3 PRELIMINARIES
3.1 Notations & Parameters
The parameters defined for training the model are:
- Img: set the size of the incoming image.
- Batch: figure out how many items to make at once.
- Epochs: set the training epoch count.
- Data: provide the location of yaml file.
- Configuration file (cfg): allows defining how our model will
operate.
- Weights : Specify a non-standard location for the weights.
- Learning rate (lrf): optimising algorithm’s tuning parameter
that controls the size of the step taken at each iteration on the way
to the loss functions minimum.
- Momentum: A new feature of the gradient descent optimization
technique allows the search to gain momentum in a chosen direction,
allowing it to glide over the search space’s flat areas and avoid the
pitfalls of erratic gradients.
- Warmup-echos: By providing more varied instances later in
training, the ”warm-up” helps mitigate the ”primacy impact” of the
initial set. Without it, the models will un-train those early
superstitions, which could add a few epochs of run time before you
reach the necessary convergence.
- Weight decay: machine learning regularisation strategy for
simplifying models and avoiding overfitting.
- Warmup- bias: When an algorithm is biassed, the outcome is
skewed in favour of or against a particular notion. An inaccurate
assumption made during the machine learning process can lead to bias,
which is a type of systematic inaccuracy.
3.2 xView Data set
Over 1 million objects in 60 classes are spread out throughout over
1,400 km2 of footage, making xView one of the largest and most
diversified object recognition datasets accessible. Imagery with a
better resolution is available in the xView dataset, which was compiled
using data gathered from WorldView-3 satellites at a ground sample
distance of 0.3m. There are a total of 60 classes in the dataset. Naming
a few of them include ’Fixed-wing Aircraft’, ’Small Aircraft’, ’Cargo
Plane’, ’Helicopter’, ’Passenger Vehicle’, ’Small Car’, ’Pickup Truck’,
’Utility Truck’,’Truck’ etc.
3.3 Single Stage Object
Detectors
Object Detection in One Step models are a type of object detection
models that only require a single pass through the detection process, as
opposed to the two passes required by two-stage models. Typically,
inference times are reduced in these models. Both the bounding boxes and
the class probabilities within them are predicted by a single
convolutional network.
3.4 YOLO V 5
The YOLO v5 has the same three essential components as any other
single-stage object detector, model backbone, model head and model neck.
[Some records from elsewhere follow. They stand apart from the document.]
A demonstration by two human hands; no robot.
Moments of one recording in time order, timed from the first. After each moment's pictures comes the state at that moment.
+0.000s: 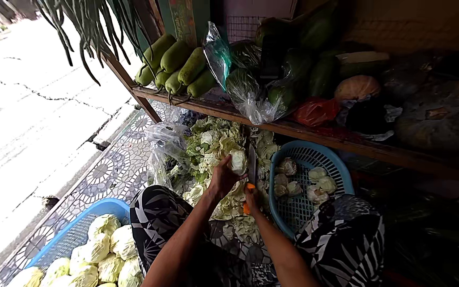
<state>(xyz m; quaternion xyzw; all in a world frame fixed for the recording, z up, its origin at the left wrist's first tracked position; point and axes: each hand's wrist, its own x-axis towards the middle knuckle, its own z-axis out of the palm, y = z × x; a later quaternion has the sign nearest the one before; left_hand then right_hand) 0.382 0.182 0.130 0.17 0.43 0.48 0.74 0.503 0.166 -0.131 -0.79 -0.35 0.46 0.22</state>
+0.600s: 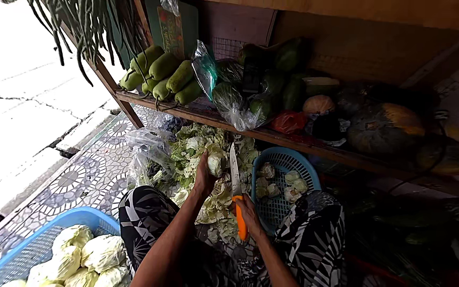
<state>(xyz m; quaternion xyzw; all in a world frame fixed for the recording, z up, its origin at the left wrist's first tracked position) 0.369 0.175 0.142 0.21 0.46 0.54 0.67 0.521 0.076 0.033 -0.62 -0.39 0.56 0.38</state>
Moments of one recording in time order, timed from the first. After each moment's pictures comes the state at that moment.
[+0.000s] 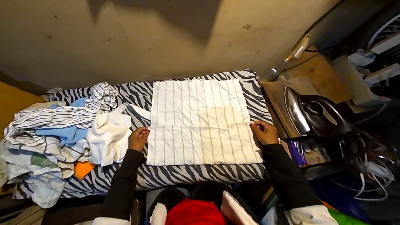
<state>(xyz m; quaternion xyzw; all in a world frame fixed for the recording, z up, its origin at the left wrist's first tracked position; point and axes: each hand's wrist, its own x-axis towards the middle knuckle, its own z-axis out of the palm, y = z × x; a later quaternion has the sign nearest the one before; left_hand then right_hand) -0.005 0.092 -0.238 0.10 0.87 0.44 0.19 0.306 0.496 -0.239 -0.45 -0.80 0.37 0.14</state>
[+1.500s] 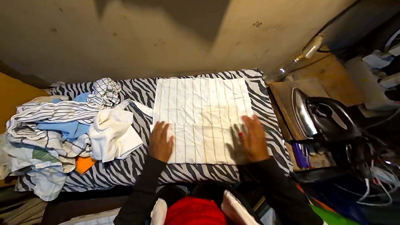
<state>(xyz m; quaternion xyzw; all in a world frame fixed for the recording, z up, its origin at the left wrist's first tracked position) 0.075 0.128 -0.233 0.40 0.88 0.24 -0.03 0.288 0.412 -0.215 -0.20 -0.94 0.15 0.21</state>
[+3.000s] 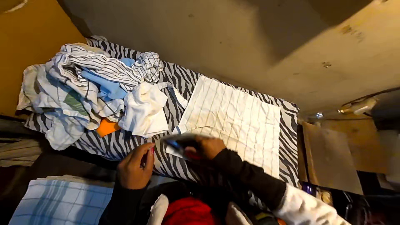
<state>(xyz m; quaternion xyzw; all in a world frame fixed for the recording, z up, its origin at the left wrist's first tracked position) 0.125 -0.014 -0.172 0.18 0.88 0.40 -0.20 0.127 0.240 -0.137 -0.01 -0.96 0.12 -0.24</state>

Model Backbone is mainly used to extract important features from the
given input image.[21][22][23]. The Cross Stage Partial
Networks constitute the backbone of YOLO v5, which is utilised to
extract highly informative features from an input picture.
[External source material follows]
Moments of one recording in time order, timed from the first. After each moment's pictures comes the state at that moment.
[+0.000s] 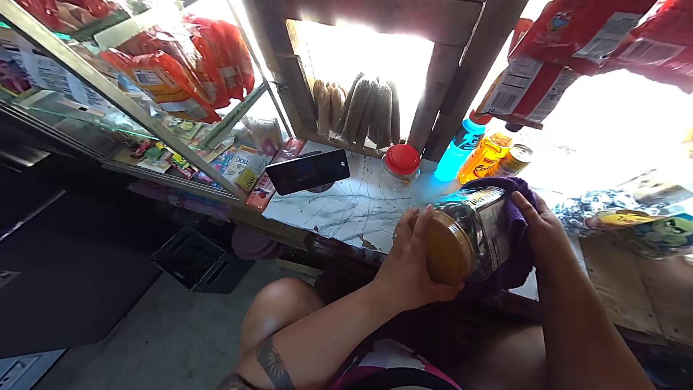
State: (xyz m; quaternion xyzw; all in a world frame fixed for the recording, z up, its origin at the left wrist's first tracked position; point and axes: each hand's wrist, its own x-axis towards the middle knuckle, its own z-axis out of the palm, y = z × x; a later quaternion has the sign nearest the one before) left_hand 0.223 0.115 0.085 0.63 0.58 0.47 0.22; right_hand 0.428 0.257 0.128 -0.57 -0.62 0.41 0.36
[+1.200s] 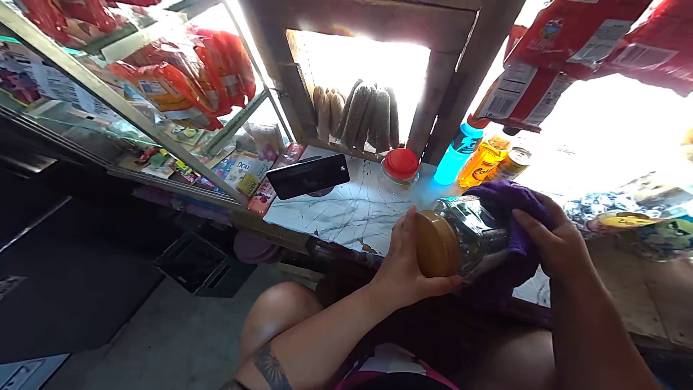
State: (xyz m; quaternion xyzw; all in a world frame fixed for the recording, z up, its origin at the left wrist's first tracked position) left_hand 0.215 0.119 0.080 0.56 0.56 0.50 0.35; right_hand 0.447 0.252 0.130 -0.45 -0.70 0.39 0.39
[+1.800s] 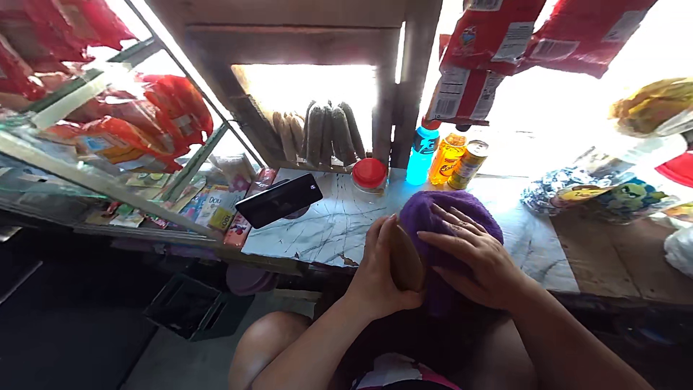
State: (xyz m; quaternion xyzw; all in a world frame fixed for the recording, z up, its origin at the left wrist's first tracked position) left_hand 0.203 0.122 0.076 0.68 0.51 0.49 0.19; right_hand 0.412 0.204 0.132 -0.17 -0.91 0.14 0.35
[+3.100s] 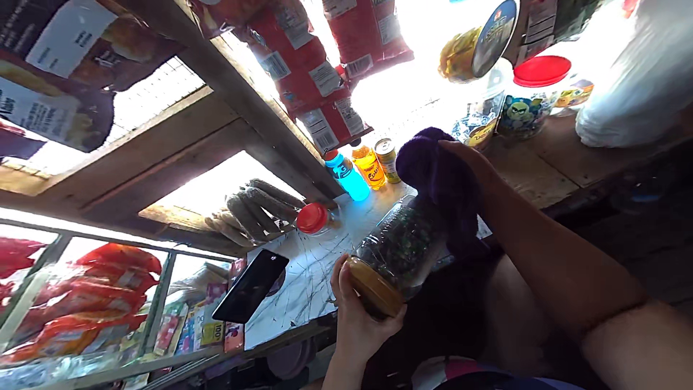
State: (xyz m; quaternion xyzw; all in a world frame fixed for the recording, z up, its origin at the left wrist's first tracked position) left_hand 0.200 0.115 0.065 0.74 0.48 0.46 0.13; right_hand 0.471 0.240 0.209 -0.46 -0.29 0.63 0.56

Most of the time, Model Neck is used to make feature pyramids. Feature
pyramids make it easier for models to generalise well about scaling of
objects. With different sizes and scales, it helps to find the same
thing. Feature pyramids are very helpful, and they help models do well
with data they haven’t seen before. Other models, like FPN, BiFPN,
PANet, etc. use different types of feature pyramid techniques. PANet is
utilised as the neck in YOLO v5 to obtain the feature pyramids. Model
Head is mostly employed in the latter stage of detection. It creates
class probabilities, objectness scores, and bounding boxes in the form
of a final output vector by applying anchor boxes to the features.
4. PROPOSED TECHNIQUE
4.1 Labelling Of Data
If an annotation’s bounding box was divided over tiles, the ability to
name the tiled pictures was built into the tiling script so that the
photos could still be seen as a whole. The images are split in the ratio
of 90:10 for our training and validation set respectively. The images
from both the sets were further tiled as per memory allocation of both
our models as 512x512. The annotations are split with the dimensions
according to the image splits and scaled relatively for making it
compatible with the YOLO framework. Each training iteration / experiment
consisted of 30 epochs each to maintain the consistency.
Parameter Training &
Tuning
Exp 1- python train.py –img 512 –batch 12 –noval –epochs
30 –data data/custom.yaml –weights yolov5m.pt –cfg
models/yolov5m_custom.yaml –hyp data/hyps/hyp.scratch-med.yaml
–device 0 –name ./experiment_x
Annotation of Image
Figure 1 shows the sample of an annotated image for the model. The steps
nvolved in the annotation of the im age are as under:
Step1: Download the xView dataset from
https://challenge.xviewdataset.org.
Step 2: Split all the images in the ratio of 90:10 for our training and
validation set respectively.
Step 3: Images from both the sets were further tiled as per memory
allocation of models, i.e 512x512 for Yolo v5.
Step 4: The annotations were converted from GeoJSON Polygon objects to
YOLO format using a script. We also split the annotations dimensions
according to the image splits.
Step 5: The tiled dataset was further used to experiment and train our
YOLO models. Each training iteration / experiment consisted of 30 epochs
each to maintain the consistency between all models.